Could you print the full listing again, exactly as written?

++++

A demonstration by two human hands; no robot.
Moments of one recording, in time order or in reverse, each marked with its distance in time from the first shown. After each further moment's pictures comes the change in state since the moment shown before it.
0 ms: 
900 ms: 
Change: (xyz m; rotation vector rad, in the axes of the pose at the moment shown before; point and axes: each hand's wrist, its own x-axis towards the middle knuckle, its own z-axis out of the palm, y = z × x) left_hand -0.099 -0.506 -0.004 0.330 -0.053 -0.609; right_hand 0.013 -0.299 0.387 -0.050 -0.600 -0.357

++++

**Solved problem**
A demonstration by two human hands; no robot.
Moments of one recording, in time order or in reverse, each marked with its distance in time from the first shown. After each further moment's pictures comes the change in state since the moment shown before it.
0 ms: 
900 ms: 
Change: (xyz m; rotation vector rad, in the axes of the pose at the moment shown before; point and axes: each hand's wrist, its own x-axis towards the middle knuckle, its own z-axis out of the palm, y = z × x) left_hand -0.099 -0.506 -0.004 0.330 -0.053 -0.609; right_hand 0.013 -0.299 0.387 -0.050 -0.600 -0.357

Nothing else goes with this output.